Light incident on the imaging section generates charges through photoelectric conversion in the photodiode 1. The generated charge is transferred to the transfer gate 3
is in the on state, the signal is transferred from the photodiode 1 to the n-channel CCD 2.

[Problem to be solved by the invention]

By forming photodiode 1 using a conventional implantation method that deeply implants impurities, it is possible to increase the maximum amount of charge that photodiode 1 can handle. Sometimes, because the photodiode 1 is deep, a potential barrier remains between the photodiode 1 and the n-channel CCD 2 even if the transfer gate 3 is turned on. For this purpose, from photodiode 1 to n-channel CCD
2 cannot be transferred smoothly, and the afterimage characteristics deteriorate.

An object of the present invention is to provide a solid-state imaging device in which no afterimage occurs even when a photodiode is formed by an implantation method in which impurities are deeply implanted.

[Means for Solving the Problems] The solid-state imaging device of the present invention is characterized in that an impurity region of another conductivity type having the same impurity concentration as the impurity region of the photodiode is provided in the interface portion under the transfer gate. Features.

[Effect]

According to the configuration of the present invention, an impurity region of another conductivity type having the same impurity concentration as the impurity region of the photodiode is provided at the interface between the photodiode and the transfer channel under the transfer gate. Therefore, no potential barrier is formed between the photodiode and the COD when charges generated in the photodiode are transferred to the CCD.

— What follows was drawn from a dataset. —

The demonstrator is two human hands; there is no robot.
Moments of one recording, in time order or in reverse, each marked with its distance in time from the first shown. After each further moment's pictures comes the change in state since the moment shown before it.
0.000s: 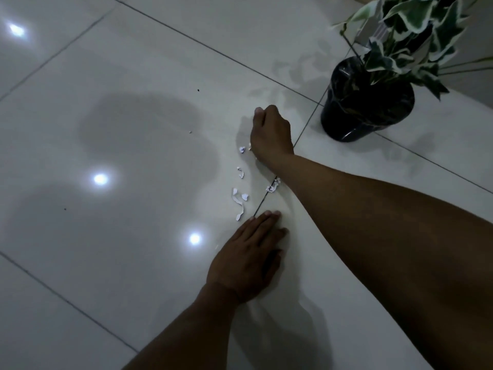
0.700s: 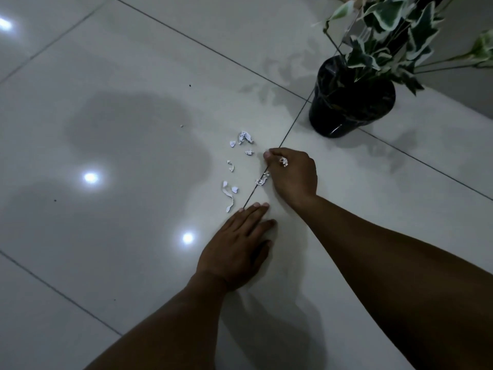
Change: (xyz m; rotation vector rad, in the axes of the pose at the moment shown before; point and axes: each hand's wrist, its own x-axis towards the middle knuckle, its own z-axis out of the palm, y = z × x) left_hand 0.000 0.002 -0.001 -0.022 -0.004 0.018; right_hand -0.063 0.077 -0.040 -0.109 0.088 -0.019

Therefore, charge can be smoothly transferred from the photodiode to the CCD.

[Example] Hereinafter, an example of the present invention will be described with reference to the drawings.

FIG. 1 shows the configuration of a solid-state imaging device according to an embodiment of the present invention. In FIG. 1, reference numeral 5 denotes an n-type impurity region having the same concentration as the n-type impurity region of the photodiode 1, and the other configurations are the same as in the conventional example.

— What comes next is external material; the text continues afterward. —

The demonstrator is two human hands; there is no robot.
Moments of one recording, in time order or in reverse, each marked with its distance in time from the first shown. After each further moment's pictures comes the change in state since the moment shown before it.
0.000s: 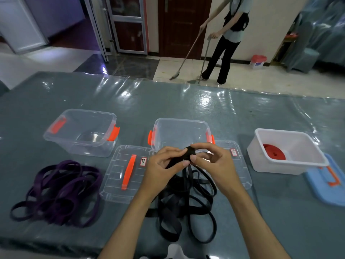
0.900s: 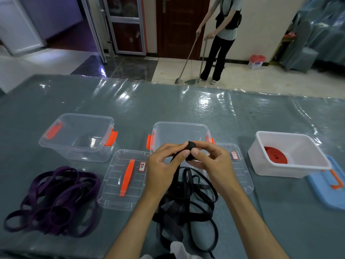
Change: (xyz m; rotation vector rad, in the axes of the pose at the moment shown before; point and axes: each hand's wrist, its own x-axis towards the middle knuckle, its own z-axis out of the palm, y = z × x) left_hand 0.027 0.012 0.014 0.163 0.141 0.103; right_hand 0.025 -0.002 0.007 0.139 0.049 0.073
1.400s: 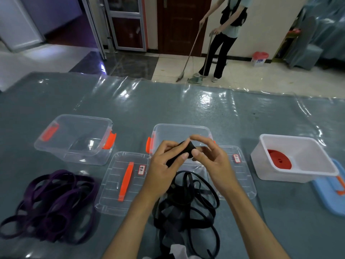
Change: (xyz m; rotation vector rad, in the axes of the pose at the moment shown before) left_hand 0.025 -0.016 -0.006 0.156 -0.185 -0.003; right_hand 0.033 0.011 -0.013 -0.219 -0.060 -0.064
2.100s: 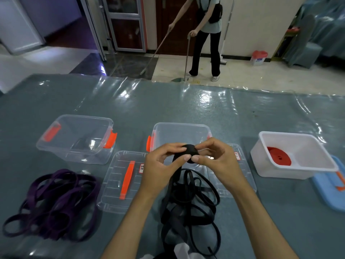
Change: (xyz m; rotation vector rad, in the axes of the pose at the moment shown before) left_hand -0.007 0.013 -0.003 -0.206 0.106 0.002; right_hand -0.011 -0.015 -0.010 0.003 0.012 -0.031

The operation of the solid-state imaging device configured as described above will be described below.

Light incident on the imaging section generates charges through photoelectric conversion in the photodiode 1. The generated charge is transferred to the transfer gate 3
When is in the on state, the light is transferred from the photodiode l to the n-channel CCD 2 via the n-type impurity region 5. In this case, n-channel CCD2. Since the transfer gate 3 and the n-type impurity region 5 form a MOS transistor serving as a drain, a gate, and a source, respectively, voltage control of the transfer gate 3 allows complete charge transfer and no afterimage occurs.

[Effects of the Invention] The solid-state imaging device of this invention includes a photodiode and a CCD.
By providing an impurity region of another conductivity type with an impurity concentration similar to that of the photodiode impurity region at the interface below the transfer gate between the photodiode and the photodiode, the charge generated in the photodiode is transferred to the COD. In this case, no potential barrier is formed between the photodiode and the CCD. Therefore, charge can be smoothly transferred from the photodiode to the CCD, and no afterimage occurs.

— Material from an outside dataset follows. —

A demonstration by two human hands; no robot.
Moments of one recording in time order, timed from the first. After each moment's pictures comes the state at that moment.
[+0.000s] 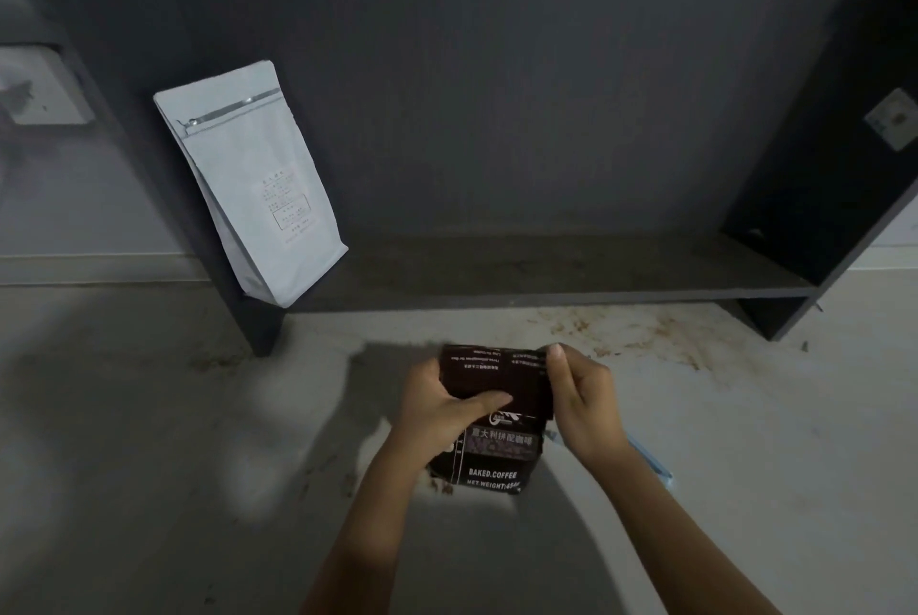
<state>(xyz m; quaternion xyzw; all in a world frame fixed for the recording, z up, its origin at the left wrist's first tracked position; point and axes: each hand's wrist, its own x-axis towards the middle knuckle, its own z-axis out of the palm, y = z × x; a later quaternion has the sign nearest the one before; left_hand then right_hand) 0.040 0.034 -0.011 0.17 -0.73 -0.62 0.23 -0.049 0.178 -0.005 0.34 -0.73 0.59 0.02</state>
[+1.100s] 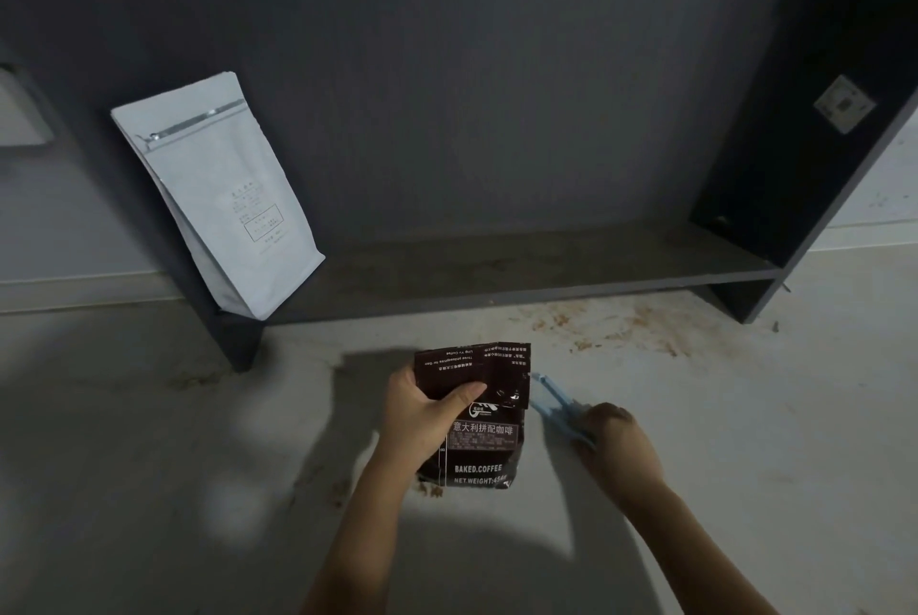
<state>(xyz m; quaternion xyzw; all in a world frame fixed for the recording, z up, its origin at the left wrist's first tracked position) 0.040 0.037 -0.022 0.18 -0.71 -0.62 0.26 -0.067 0.253 -0.077 0.27 -0.94 0.20 -0.04</state>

[Brief explanation of drawings]

FIG. 1 is a diagram showing the configuration of a solid-state imaging device according to an embodiment of the present invention, and FIG. 2 is a diagram showing the configuration of a conventional solid-state imaging device. 1...Photodiode, 2...n channel CC
D, 3... Transfer gate, 4... P-type substrate, 5...
n-type impurity region

Claims (1)

[Scope of Claims] A photodiode in which an impurity region of another conductivity type is provided on the main surface of a semiconductor substrate of one conductivity type, a CCD comprising a region of the other conductivity type, and a transfer gate for transferring data to a CCD, and an impurity region of another conductivity type having the same impurity concentration as the impurity region of the photodiode is provided in an interface portion under the transfer gate. Solid-state imaging device.